_Exercise goal:_ Check each line of the entries. Copy the ones that contain the string "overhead".
**** Exercise input
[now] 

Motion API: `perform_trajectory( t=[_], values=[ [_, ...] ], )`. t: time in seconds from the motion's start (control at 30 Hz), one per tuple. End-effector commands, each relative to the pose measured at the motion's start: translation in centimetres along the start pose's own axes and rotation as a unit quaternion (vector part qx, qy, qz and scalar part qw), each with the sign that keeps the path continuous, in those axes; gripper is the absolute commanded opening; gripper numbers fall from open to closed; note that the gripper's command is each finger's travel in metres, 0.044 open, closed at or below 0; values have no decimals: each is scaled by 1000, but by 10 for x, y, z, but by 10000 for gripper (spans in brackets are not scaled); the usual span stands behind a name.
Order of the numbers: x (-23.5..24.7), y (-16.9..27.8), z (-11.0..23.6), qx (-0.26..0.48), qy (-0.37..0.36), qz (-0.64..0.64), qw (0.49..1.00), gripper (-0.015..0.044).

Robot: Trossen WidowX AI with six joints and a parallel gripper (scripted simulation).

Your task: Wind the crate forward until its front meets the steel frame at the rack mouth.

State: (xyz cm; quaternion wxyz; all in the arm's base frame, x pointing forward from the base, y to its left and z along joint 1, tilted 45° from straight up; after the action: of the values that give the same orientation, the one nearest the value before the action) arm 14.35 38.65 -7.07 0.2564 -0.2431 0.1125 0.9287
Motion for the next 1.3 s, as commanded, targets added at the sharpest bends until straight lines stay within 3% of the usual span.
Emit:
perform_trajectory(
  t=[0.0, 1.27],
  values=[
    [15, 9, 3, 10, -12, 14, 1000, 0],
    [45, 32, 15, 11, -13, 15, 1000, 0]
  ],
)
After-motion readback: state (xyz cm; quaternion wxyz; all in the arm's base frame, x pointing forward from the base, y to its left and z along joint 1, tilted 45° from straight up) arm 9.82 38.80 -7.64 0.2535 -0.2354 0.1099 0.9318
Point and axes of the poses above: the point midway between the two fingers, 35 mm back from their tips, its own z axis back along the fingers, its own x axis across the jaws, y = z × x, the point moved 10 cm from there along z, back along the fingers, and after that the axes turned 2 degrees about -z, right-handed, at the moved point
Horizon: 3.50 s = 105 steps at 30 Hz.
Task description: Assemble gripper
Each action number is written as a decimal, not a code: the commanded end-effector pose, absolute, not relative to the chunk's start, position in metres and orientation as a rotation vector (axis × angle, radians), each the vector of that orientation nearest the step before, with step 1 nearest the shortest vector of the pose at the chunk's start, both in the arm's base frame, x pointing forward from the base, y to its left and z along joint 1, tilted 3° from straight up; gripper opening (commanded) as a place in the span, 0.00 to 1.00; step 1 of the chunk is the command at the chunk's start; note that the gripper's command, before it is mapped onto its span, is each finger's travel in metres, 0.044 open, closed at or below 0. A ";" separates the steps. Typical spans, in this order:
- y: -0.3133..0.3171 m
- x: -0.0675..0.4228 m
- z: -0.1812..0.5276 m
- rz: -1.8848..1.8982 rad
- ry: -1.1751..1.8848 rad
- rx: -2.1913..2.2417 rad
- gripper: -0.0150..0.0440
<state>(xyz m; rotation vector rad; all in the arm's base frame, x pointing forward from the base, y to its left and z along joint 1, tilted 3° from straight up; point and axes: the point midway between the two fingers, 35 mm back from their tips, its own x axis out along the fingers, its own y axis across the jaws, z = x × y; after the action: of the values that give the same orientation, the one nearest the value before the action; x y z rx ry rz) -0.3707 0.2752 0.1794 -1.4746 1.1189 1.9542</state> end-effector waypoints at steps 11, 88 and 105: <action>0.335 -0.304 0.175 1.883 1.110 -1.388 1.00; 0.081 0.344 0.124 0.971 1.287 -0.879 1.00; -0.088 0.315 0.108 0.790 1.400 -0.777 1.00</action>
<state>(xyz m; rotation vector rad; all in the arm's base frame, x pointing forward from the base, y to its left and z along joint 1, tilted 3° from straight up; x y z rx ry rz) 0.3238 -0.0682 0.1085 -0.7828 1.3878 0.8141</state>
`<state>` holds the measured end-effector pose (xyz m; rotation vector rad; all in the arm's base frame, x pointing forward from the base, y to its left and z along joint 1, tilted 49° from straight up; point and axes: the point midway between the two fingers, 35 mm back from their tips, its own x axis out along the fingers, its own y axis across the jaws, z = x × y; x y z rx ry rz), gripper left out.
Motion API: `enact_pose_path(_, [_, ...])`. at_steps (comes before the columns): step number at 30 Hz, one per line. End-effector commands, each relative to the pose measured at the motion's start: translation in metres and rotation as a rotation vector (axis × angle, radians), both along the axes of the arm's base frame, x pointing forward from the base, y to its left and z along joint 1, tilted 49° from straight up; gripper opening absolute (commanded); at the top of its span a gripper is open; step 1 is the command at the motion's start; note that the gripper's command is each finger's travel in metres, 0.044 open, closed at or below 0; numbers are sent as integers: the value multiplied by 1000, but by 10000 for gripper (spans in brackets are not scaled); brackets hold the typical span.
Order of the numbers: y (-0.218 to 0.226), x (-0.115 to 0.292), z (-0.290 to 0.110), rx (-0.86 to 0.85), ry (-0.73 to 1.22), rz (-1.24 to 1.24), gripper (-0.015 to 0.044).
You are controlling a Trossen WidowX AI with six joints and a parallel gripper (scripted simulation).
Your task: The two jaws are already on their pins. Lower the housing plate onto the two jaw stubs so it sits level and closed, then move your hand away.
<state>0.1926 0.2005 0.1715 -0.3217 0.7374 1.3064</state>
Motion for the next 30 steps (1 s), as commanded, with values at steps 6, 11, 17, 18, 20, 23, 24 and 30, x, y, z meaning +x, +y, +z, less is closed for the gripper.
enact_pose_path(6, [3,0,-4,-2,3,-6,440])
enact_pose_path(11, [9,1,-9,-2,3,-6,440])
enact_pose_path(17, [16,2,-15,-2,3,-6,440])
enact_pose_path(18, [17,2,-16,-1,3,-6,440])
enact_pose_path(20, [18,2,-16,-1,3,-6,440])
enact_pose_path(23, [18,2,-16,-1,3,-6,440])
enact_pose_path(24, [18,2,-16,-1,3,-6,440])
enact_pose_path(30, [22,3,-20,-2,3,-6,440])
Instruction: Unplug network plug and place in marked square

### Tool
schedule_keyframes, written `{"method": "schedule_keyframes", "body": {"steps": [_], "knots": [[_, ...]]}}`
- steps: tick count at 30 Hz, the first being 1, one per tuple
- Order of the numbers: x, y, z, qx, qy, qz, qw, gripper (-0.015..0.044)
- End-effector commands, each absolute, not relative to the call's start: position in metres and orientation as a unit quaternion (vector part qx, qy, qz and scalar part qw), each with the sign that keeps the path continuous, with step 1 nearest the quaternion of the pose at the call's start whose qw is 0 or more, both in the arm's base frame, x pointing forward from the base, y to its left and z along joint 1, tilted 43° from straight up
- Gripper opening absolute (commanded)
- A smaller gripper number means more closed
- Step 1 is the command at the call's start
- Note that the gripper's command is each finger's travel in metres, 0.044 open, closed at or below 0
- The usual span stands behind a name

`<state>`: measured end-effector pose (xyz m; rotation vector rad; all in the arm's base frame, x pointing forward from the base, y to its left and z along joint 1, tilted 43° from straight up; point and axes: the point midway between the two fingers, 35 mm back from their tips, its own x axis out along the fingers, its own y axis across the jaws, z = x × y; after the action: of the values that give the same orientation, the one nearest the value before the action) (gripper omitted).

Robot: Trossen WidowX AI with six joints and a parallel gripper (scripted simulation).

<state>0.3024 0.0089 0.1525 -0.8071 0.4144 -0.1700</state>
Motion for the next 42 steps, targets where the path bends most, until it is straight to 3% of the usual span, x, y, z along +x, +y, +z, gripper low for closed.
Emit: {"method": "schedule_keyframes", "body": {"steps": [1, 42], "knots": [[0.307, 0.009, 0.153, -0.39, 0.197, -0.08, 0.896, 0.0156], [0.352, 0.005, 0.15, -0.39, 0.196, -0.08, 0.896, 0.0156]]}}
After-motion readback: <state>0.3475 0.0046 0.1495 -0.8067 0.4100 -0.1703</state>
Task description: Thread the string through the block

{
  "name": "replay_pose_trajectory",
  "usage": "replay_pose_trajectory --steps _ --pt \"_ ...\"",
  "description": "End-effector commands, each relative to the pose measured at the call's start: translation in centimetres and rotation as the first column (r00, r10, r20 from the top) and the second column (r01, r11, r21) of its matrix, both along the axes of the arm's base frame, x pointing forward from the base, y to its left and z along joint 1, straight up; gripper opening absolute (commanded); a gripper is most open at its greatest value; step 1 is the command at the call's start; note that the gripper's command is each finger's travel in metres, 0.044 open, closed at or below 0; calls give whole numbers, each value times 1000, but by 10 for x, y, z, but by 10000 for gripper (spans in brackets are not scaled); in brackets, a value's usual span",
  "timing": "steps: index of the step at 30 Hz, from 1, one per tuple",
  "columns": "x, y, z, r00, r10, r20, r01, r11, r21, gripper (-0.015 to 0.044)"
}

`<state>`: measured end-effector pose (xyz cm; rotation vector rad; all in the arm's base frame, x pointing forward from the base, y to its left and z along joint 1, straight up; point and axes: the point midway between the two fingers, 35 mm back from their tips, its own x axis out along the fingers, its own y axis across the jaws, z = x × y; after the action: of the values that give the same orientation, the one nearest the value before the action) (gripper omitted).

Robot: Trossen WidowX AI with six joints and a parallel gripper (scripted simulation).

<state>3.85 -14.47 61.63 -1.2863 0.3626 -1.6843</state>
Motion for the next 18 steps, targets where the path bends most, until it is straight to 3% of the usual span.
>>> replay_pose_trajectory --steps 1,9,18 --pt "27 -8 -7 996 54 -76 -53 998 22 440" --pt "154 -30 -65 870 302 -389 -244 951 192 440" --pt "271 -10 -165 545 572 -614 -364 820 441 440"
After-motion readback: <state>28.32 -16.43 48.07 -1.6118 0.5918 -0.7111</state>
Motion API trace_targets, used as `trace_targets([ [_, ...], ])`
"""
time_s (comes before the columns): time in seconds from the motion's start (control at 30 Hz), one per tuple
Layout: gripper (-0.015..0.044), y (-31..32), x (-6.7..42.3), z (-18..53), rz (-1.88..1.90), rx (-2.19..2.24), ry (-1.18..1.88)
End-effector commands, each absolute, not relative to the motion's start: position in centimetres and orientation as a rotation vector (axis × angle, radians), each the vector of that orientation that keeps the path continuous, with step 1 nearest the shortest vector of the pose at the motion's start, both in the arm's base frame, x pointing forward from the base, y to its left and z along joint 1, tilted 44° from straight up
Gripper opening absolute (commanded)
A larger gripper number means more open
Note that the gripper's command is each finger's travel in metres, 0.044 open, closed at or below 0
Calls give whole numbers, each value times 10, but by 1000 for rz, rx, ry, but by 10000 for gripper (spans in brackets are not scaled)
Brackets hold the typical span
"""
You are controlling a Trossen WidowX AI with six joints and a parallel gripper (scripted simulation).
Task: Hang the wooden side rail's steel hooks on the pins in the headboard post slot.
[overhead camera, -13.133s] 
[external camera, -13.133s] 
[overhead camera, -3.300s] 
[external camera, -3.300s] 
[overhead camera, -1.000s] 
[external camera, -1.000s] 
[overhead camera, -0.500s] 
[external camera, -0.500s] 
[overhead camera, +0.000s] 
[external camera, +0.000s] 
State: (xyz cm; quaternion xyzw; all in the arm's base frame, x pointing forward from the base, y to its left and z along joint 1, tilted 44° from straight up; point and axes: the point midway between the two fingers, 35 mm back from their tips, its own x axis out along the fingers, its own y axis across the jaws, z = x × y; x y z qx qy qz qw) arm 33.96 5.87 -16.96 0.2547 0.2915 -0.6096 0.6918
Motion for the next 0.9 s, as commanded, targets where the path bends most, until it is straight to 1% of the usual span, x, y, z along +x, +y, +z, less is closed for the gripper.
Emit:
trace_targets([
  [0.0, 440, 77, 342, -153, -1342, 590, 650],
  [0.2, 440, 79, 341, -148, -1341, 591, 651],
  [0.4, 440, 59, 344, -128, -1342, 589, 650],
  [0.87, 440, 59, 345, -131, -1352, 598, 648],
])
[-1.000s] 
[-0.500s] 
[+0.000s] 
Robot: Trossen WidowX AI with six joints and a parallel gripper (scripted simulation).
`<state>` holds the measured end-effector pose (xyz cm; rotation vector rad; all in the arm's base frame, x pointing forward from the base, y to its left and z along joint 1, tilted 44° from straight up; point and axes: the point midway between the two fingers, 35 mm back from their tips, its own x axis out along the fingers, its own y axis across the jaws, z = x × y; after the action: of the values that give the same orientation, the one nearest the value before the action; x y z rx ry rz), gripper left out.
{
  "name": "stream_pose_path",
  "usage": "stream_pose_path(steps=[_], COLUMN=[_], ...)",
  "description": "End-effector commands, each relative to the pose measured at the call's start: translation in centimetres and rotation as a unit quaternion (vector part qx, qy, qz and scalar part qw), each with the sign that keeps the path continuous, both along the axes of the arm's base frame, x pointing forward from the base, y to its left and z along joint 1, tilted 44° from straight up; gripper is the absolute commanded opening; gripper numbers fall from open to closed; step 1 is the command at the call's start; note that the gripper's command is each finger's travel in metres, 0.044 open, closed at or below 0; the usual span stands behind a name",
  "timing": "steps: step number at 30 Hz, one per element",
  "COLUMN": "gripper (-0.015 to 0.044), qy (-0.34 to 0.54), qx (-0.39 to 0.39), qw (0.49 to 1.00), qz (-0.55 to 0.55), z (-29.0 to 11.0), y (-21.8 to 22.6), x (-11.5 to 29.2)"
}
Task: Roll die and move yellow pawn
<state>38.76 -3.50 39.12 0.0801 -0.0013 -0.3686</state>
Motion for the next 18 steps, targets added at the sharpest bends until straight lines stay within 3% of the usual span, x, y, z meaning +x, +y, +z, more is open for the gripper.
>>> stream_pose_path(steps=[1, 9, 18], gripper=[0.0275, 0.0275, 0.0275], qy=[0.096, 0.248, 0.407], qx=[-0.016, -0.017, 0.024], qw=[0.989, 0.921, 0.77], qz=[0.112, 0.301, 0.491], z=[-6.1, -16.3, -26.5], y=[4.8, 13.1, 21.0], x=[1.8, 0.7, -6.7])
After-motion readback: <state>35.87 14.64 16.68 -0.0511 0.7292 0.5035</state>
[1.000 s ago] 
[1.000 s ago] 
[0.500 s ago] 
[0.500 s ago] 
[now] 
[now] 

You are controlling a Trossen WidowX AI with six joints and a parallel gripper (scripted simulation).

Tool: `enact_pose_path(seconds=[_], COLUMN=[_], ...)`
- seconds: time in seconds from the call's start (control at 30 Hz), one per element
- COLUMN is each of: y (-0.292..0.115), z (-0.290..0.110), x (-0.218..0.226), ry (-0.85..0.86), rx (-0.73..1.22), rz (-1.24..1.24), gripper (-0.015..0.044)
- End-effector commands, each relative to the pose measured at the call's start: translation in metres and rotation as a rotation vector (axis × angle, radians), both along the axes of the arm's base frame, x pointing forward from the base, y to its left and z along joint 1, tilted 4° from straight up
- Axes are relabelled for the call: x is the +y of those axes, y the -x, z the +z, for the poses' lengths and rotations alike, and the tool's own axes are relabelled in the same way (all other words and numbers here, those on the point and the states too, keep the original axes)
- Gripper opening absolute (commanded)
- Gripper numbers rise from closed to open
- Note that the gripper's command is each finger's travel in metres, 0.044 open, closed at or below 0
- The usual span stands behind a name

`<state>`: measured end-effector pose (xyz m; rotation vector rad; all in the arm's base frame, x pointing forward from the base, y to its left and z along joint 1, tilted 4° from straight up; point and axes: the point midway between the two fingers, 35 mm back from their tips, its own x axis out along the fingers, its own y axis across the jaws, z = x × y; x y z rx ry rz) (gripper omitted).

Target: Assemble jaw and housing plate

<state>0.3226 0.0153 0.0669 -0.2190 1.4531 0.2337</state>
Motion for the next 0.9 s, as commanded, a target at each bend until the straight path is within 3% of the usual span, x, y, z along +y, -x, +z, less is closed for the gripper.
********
_Answer space:_
[overhead camera, -13.133s] 
[overhead camera, -3.300s] 
[overhead camera, -1.000s] 
[overhead camera, -0.500s] 
[overhead camera, +0.000s] 

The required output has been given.